Cuando percibió que el Patriarca se había acomodado por fin en su asiento, Lauryen sé volvió a medias, mirándolo por encima del hombro.

—Bien, Eminencia —apremió abruptamente—. ¿Qué os ha retrasado? Os esperaba anoche.

—Los
Duuk-tsarith
no regresaron hasta primeras horas de esta mañana —respondió Vanya, recostándose cautelosamente en el sillón, teniendo buen cuidado de no alterar la colocación de su brazo. Hablaba con claridad, sólo con una ligera dificultad articulatoria debida a la parálisis del lado izquierdo de su rostro, una desfiguración apenas perceptible (gracias a la ayuda de la magia) en una inclinación descendente de la comisura de los labios y una casi indistinguible caída del párpado izquierdo. El Patriarca hubiera considerado aquellas imperfecciones intolerables, si el
Theldara
que lo había tratado no le hubiera asegurado a Vanya que debía dar gracias a Almin por estar vivo, en lugar de quejarse por cuestiones tan mundanas.

—Adivino por vuestra expresión que las noticias no son buenas —comenzó Lauryen, volviéndose de nuevo para mirar con ferocidad la ciudad—. La Espada Arcana ha desaparecido.

—Sí, Alteza —corroboró Vanya, los dedos de su mano sana recorriendo el brazo del sillón como si fueran las patas de una araña.

—¿Por qué tardaron tanto en descubrirlo? —exigió Lauryen de mal talante.

—La tormenta de la Frontera está empeorando —dijo Vanya, humedeciéndose los labios—. Para cuando llegaron los
Duuk-tsarith
, la estatua del catalista había quedado completamente cubierta por la arena. Todo el paisaje ha cambiado, Alteza. Ni siquiera pudieron reconocer la Frontera aunque estuvieron presentes en la Ejecu...

—Sé perfectamente cuándo estuvieron allí, Eminencia —interrumpió Lauryen agitado; sus manos, cruzadas con corrección ante él, palidecían a causa del esfuerzo que le costaba mantener aquella aparente calma externa—. ¡Seguid con vuestro informe!

—Sí, Alteza —musitó Vanya. Irritado por el tono autoritario, aprovechó que el otro le daba la espalda para clavarle una mirada de odio—. Los Señores de la Guerra tardaron bastante en localizar la estatua, luego tuvieron que apartar los montones de arena que la cubrían. Los
Duuk-tsarith
se vieron obligados a trabajar bajo escudos mágicos para protegerse de la tormenta que rugía con furia a su alrededor. Se necesitaron dos brujos y cuatro catalistas para mantener la burbuja de modo que pudieran seguir trabajando. Por fin desenterraron los restos de la estatua...

—¿Está el catalista, ese Saryon, muerto? —preguntó Lauryen.

Vanya hizo una pausa para secarse la sudorosa frente con un pañuelo blanco, últimamente siempre tenía o demasiado calor o demasiado frío, nunca existía el término medio para él.

Cuando finalmente habló, lo hizo en voz baja.

—La verdad es que se ha roto el hechizo, el espíritu ha huido. Pero si ha ido al reino de los muertos o al de los vivos, nadie lo sabe con seguridad.
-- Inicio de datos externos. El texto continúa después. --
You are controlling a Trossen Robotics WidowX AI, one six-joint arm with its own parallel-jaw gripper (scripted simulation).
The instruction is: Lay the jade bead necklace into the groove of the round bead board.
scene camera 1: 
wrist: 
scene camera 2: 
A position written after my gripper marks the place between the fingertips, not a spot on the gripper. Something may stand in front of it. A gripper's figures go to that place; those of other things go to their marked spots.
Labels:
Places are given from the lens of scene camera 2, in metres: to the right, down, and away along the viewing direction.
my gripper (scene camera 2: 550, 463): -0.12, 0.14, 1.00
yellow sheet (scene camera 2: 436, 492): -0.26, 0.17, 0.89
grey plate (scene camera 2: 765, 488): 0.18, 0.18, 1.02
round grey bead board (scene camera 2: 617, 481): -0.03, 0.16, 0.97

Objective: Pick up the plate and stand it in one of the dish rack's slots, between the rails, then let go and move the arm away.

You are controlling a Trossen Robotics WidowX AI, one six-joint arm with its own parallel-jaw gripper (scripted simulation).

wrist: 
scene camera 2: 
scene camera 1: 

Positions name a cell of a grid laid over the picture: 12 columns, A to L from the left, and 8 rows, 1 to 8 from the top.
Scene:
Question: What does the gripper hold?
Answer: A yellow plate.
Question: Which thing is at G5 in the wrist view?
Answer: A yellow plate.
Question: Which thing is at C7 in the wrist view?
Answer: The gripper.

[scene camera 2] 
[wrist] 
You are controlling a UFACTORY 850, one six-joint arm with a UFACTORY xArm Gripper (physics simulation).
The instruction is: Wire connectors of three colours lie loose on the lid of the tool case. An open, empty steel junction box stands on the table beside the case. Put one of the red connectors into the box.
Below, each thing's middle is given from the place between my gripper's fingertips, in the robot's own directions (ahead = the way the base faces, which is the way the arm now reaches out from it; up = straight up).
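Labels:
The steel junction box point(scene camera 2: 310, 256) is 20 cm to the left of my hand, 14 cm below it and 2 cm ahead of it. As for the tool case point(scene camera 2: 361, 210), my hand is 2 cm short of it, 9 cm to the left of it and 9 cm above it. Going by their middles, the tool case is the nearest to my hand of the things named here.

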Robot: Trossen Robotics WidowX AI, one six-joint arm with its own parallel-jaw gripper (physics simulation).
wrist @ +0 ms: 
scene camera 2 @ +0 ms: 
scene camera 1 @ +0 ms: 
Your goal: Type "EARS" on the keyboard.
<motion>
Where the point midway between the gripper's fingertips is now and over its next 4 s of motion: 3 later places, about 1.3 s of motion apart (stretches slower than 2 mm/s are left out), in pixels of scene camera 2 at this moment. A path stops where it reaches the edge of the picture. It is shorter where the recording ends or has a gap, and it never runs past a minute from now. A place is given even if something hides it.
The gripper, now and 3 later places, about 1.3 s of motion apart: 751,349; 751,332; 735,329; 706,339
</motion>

—¡Maldición! —masculló Lauryen en voz baja, crispando con fuerza los dedos de una mano—. ¿Y la espada ha desaparecido?

—Espada y funda.

—¿Estáis seguro?

—Los
Duuk-tsarith
no cometen errores, Alteza —replicó Vanya agriamente—. Registraron a fondo una zona muy amplia alrededor del lugar donde se ubicaba la estatua y no encontraron nada, y lo que es más importante: no
sintieron
el menor rastro de la presencia de la espada, como seguramente hubiera ocurrido de haberse encontrado ésta allí.

Lauryen soltó un gruñido.

—La espada fue perfectamente capaz de ocultar a su dueño a los ojos de los
Duuk-tsarith
antes...

—Únicamente cuando ella y su dueño estaban mezclados entre la multitud. Cuando se la aísla, los
Duuk-tsarith
pueden percibir la presencia de la Espada Arcana a causa del insignificante efecto de absorción que posee, incluso cuando no se la empuña, sobre su magia. Al menos, la bruja lo asegura, Alteza. Tuvieron muy poco tiempo para examinar la espada, se disculpan, antes de que se convirtiera en piedra en los brazos de ese desgraciado catalista.